BEGIN Data block

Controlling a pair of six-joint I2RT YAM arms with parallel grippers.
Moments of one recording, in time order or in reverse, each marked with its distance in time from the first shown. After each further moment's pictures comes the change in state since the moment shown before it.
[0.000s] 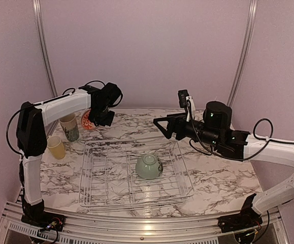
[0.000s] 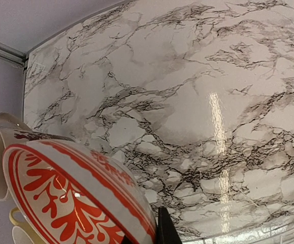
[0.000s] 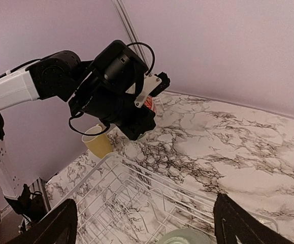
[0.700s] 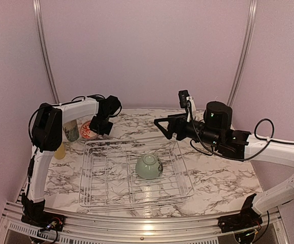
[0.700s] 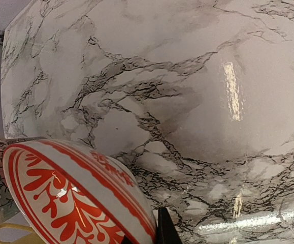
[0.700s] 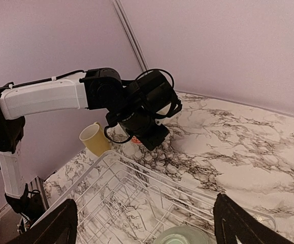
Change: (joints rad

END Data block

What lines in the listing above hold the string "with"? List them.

Controlling a pair of six-joint I2RT YAM arms with parallel grippers.
Moments of one recording, in time order or in reverse, each marked with its distance in time from the first shown. After each further moment's pictures comes the change in state since the moment shown before it.

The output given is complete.